**What you have to do:** While you copy the lines below, skip the pictures and keep the rest exact.

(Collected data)

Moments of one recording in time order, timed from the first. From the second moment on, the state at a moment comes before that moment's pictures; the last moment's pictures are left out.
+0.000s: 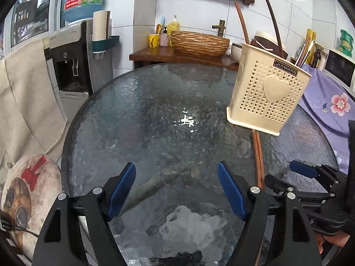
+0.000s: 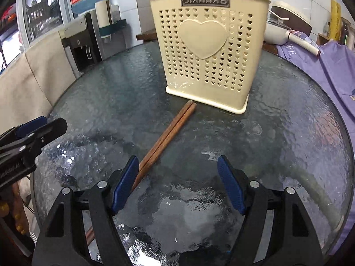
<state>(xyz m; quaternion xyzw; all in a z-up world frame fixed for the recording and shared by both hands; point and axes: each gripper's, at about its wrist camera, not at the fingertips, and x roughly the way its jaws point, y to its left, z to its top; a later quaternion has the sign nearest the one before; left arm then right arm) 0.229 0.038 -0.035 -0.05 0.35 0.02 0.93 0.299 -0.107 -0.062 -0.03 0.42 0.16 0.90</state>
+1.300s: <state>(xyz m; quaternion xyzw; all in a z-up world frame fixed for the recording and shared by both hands) 0.249 -0.014 -0.055 -0.02 0.41 -0.06 0.91 0.379 -0.101 -0.058 -0.10 0.45 0.22 0.86</state>
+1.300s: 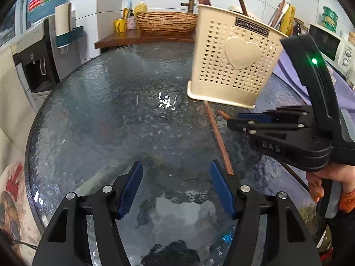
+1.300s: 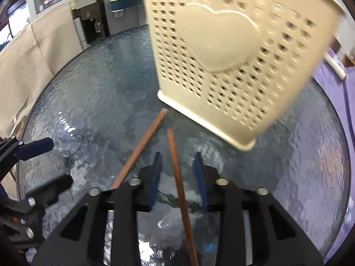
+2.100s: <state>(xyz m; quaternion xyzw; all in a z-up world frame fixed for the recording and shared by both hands) 0.342 -0.073 -0.064 0.03 0.45 -0.10 0.89 0.348 -0.171 -0.031 -0.04 0.41 0.19 0.89</state>
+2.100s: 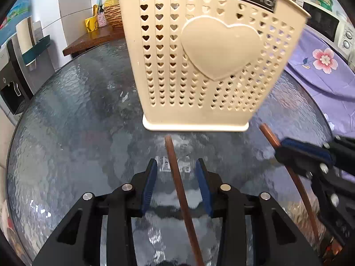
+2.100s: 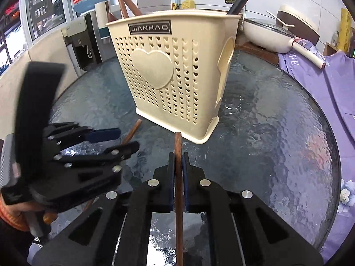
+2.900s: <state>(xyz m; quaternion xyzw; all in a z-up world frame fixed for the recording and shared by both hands) 0.297 -0.028 0.009 -0.05 0.36 -0.11 0.93 0.308 -0.192 0.019 0.02 0.33 0.21 0.92</state>
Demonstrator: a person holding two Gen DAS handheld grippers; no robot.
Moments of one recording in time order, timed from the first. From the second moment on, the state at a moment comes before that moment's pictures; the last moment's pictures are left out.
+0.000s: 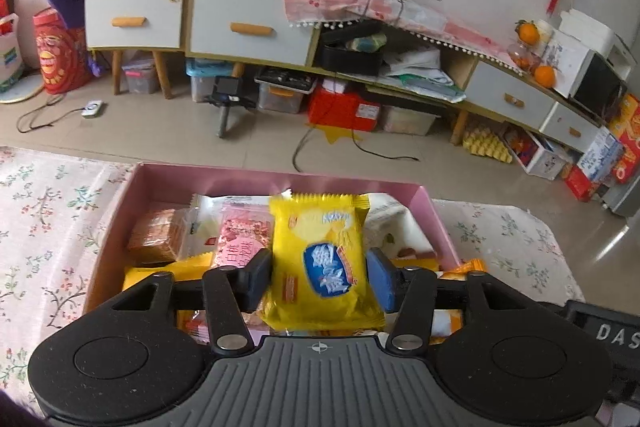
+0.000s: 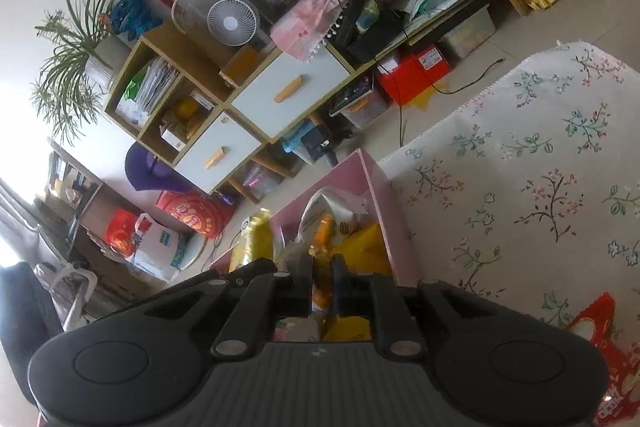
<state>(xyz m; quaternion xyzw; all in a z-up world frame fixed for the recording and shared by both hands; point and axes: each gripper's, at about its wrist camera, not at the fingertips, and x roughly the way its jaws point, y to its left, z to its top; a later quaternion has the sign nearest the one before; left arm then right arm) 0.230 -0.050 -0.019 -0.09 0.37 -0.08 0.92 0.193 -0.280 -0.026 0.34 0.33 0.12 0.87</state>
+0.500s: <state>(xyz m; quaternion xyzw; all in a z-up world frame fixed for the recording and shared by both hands) 0.179 -0.030 0.003 -0.09 0.37 -0.06 0.92 0.168 -0.285 -0.006 0.33 0.33 0.10 0.88</state>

**Exercise output:**
Moments of one recording in time order, timed from the first. From the second moment on, the state at a moment comes before that moment's pictures; the last moment's pictures are left out.
+0.000s: 
+0.000s: 
<state>(xyz m; quaternion xyzw; all in a z-up world frame fixed for the recording and shared by both hands; point and axes: each gripper's, at about its wrist camera, not at the fingertips, and x roughly the way its jaws point, y to its left, z to its top; a later quaternion has the sign nearest the one before; left arm then right arm) 0.229 0.038 -0.035 -0.05 0.35 0.02 0.93 0.299 -0.107 -0.062 -0.03 0.42 0.16 0.90</state>
+1.300s: <state>(xyz m; quaternion xyzw; all in a z-up world frame fixed for the recording and shared by both hands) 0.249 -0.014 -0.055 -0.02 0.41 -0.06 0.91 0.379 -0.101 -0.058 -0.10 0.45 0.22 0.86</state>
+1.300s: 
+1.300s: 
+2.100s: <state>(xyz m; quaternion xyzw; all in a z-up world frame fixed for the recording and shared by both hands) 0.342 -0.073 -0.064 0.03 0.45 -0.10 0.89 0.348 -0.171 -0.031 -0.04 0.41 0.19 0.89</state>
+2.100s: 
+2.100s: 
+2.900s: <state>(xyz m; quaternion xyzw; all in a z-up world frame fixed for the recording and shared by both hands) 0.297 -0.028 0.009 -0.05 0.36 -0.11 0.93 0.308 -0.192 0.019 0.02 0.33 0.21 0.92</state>
Demonstrator: a person holding two Gen DAS handheld grippers; no robot.
Moments of one recording in time order, timed from the first. From the second moment on, the state at a moment comes before that moment's pictures; the last moment's pictures are left out.
+0.000s: 
+0.000s: 
<state>(xyz m; quaternion xyzw; all in a z-up world frame fixed for the recording and shared by both hands; point and axes: each gripper's, at about its wrist camera, not at the fingertips, and x roughly the way its jaws point, y to its left, z to its top; a later quaternion has the sign nearest the one before; left arm then right arm) 0.230 -0.050 -0.019 -0.09 0.37 -0.08 0.92 0.193 -0.280 -0.026 0.34 0.33 0.12 0.87</state>
+0.500s: <state>(xyz m; quaternion xyzw; all in a z-up world frame fixed for the recording and shared by both hands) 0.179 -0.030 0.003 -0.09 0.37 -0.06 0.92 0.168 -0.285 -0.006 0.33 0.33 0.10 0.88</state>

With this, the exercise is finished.